A felicidade que no primeiro momento se deu pela lisonja foi logo substituída por uma ansiedade sem precedentes. Não havia romance algum! Nem uma linha sequer! Apertado pelo prazo de cinco dias para enviar o material, apelei para aquilo que concretizava a farsa como um círculo perfeito: no desespero, comecei a parodiar um dos meus livros favoritos, As Cidades Invisíveis, de Calvino, numa apropriação sem-vergonha da história.
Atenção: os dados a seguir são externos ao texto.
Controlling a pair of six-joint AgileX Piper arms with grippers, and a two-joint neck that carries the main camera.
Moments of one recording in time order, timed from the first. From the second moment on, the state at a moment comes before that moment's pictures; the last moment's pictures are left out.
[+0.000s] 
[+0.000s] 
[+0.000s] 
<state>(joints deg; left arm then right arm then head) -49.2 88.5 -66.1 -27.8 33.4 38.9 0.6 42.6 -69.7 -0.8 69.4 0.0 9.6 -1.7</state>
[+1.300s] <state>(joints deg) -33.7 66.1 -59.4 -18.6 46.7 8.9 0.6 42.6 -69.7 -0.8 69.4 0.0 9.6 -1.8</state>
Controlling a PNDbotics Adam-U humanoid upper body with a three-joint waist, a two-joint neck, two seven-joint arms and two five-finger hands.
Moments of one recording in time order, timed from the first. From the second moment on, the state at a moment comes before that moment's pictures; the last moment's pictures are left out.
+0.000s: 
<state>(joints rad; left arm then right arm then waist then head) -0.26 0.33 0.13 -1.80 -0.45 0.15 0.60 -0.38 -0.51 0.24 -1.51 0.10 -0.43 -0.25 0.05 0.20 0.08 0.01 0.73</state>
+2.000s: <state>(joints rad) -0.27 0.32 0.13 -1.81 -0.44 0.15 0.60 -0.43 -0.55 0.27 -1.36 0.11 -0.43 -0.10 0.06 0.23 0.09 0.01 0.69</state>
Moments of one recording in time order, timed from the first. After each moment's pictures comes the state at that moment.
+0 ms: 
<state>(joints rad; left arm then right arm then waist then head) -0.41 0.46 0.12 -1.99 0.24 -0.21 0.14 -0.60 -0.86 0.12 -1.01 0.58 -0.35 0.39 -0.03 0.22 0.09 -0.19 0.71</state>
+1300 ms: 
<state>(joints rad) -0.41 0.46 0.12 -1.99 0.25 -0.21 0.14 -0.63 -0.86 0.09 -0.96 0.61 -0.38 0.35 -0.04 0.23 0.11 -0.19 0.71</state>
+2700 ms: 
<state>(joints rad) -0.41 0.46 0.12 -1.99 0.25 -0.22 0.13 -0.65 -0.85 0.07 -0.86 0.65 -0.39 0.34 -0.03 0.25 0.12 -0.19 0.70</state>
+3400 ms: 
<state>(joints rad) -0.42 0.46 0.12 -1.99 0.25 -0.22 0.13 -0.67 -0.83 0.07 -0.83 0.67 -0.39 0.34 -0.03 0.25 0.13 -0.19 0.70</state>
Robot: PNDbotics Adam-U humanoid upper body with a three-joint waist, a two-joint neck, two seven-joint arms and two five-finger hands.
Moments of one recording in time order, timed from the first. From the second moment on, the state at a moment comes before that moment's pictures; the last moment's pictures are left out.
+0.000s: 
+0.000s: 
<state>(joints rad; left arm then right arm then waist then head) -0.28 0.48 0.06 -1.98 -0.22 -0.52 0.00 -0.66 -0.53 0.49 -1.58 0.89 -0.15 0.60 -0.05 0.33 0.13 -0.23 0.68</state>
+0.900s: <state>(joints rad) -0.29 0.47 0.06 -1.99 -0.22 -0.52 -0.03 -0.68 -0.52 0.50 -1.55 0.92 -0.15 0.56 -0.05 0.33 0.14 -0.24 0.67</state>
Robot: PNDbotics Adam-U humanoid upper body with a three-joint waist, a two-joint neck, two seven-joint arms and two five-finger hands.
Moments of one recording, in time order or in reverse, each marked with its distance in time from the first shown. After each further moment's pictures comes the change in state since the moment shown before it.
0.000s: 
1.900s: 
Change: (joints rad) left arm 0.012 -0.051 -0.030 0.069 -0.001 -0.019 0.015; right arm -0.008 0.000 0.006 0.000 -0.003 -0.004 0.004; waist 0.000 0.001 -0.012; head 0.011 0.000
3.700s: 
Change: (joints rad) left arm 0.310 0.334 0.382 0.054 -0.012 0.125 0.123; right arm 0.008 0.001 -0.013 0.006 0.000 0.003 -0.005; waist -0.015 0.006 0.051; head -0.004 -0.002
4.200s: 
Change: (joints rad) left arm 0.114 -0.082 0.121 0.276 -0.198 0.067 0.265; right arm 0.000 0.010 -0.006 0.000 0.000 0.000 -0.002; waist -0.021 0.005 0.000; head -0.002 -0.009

No lugar de Marco Polo em palestra com Kublai Khan sobre as fantásticas cidades de seus domínios, coloquei-me criança, a ouvir de meu avô, capitão de um barco por longos anos, sobre as diferentes e exóticas paisagens que ele conhecera em seu ofício. Preciso dizer, escrever isso foi estimulante. Mesmo sabendo que aquilo não passava de uma tapeação momentânea, enxergar as frases se seguirem, uma a uma, formando um todo completo e linear mexeu com meus brios, me atormentando com a ideia de que, afinal, poderia mesmo tentar algo maior e verdadeiro. Em anexo ao texto, escrevi que aquele seria um trecho do terceiro capítulo, onde o protagonista, sentindo-se perseguido por uma sombra como o duplo de Dostoiévski, se trancava em casa numa quarta-feira e começava a resgatar memórias da infância.
No dia que o jornal saiu, fui à banca do centro, comprei meu exemplar e retornei para casa, decidido a não falar com ninguém. Foi apenas na segunda que olhei meu e-mail e as mensagens no celular. Ah, a ignorância, tão abençoada… A abundância de elogios e palavras carinhosas me deixaram a princípio incrédulo: estão mesmo sendo sinceros? Não admitia como ninguém se punha a me desmascarar, citar o plágio, caluniar um trabalho que, de tão propalado no meio, devia já alimentar antipatia de muitos. Decidi esperar uma semana, mas nada ofensivo surgiu depois desses dias. Pelo contrário. A fama do livro inventado só crescia. A expectativa por algo soberbo era agora certa, diante do trecho divulgado.
Foi quando tive certeza. Definitivamente, precisaria elaborar melhor minhas descrições. Torná-las tão complexas e remissivas, que aos poucos as pessoas se dessem por satisfeitas e pensassem que não precisavam ler o livro em si. Que, igual a mim, só a ideia dele, tal como podia ser, já bastava para engrandecer a literatura local e alçá-la aos picos da excelência, tal como ela própria se enxergava.